◆ Assigned task:
Each line of the data has to be transcribed exactly.

◆ Data segment:
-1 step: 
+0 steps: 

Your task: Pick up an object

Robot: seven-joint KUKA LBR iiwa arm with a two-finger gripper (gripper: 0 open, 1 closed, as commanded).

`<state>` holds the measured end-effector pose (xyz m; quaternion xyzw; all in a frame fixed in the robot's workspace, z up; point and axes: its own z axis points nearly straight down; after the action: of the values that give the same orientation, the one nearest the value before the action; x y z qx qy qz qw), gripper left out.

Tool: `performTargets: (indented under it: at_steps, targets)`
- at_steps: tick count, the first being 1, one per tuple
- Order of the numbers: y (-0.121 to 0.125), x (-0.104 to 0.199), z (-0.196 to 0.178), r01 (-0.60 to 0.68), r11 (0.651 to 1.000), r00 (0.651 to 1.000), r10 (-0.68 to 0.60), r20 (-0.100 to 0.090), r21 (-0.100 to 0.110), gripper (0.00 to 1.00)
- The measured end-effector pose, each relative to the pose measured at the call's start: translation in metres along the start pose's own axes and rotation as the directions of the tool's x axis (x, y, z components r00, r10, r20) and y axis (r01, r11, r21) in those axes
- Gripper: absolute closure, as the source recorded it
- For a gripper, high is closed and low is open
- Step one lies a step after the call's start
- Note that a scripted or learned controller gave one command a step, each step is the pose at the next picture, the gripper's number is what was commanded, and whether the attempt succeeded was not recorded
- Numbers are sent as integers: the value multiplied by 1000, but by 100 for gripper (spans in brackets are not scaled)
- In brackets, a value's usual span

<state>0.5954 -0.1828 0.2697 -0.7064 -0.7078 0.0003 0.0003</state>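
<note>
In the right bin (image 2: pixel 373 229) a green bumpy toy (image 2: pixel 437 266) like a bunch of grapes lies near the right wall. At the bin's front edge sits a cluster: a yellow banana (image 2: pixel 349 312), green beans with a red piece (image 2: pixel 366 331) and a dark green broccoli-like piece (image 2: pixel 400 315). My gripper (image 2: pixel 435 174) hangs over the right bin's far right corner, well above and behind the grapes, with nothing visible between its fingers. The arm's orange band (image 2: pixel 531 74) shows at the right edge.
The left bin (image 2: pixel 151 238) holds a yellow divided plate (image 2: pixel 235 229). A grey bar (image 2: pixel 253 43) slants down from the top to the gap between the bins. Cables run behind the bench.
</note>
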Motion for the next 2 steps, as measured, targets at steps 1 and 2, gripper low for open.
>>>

◆ Answer section:
-1 step: 
+0 steps: 

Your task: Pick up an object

Robot: seven-joint KUKA LBR iiwa arm with a two-finger gripper (gripper: 0 open, 1 closed, as commanded).

`<state>` holds the measured end-effector pose (xyz m; quaternion xyzw; all in a frame fixed in the robot's workspace, z up; point and axes: its own z axis points nearly straight down; after the action: of the values that give the same orientation, the one nearest the value before the action; x y z qx qy qz qw), gripper left out.

Tool: `performTargets: (indented under it: at_steps, targets)`
- at_steps: tick count, the first being 1, one per tuple
- Order of the numbers: y (-0.121 to 0.125), x (-0.104 to 0.199), z (-0.196 to 0.178), r01 (-0.60 to 0.68), r11 (0.651 to 1.000), r00 (0.651 to 1.000), r10 (-0.68 to 0.60), r20 (-0.100 to 0.090), r21 (-0.100 to 0.110), gripper (0.00 to 1.00)
- The measured end-effector pose, each relative to the pose measured at the call's start: translation in metres along the start pose's own axes and rotation as the directions of the tool's x axis (x, y, z components r00, r10, r20) and y axis (r01, r11, r21) in those axes
- Gripper: absolute closure, as the source recorded it
- For a gripper, high is closed and low is open
- Step one lies a step after the call's start
- Note that a scripted or learned controller gave one command a step, each step is the pose at the next picture, the gripper's number is what was commanded, and whether the attempt succeeded was not recorded
- Numbers are sent as integers: the value multiplied by 1000, but by 100 for gripper (spans in brackets are not scaled)
- In brackets, a value's usual span

<state>0.5954 -0.1828 0.2697 -0.7064 -0.7078 0.0003 0.0003</state>
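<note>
In the right bin (image 2: pixel 373 229) a green bumpy toy (image 2: pixel 437 266) like a bunch of grapes lies near the right wall. At the bin's front edge sits a cluster: a yellow banana (image 2: pixel 349 312), green beans with a red piece (image 2: pixel 366 331) and a dark green broccoli-like piece (image 2: pixel 400 315). My gripper (image 2: pixel 435 174) hangs over the right bin's far right corner, well above and behind the grapes, with nothing visible between its fingers. The arm's orange band (image 2: pixel 531 74) shows at the right edge.
The left bin (image 2: pixel 151 238) holds a yellow divided plate (image 2: pixel 235 229). A grey bar (image 2: pixel 253 43) slants down from the top to the gap between the bins. Cables run behind the bench.
</note>
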Motion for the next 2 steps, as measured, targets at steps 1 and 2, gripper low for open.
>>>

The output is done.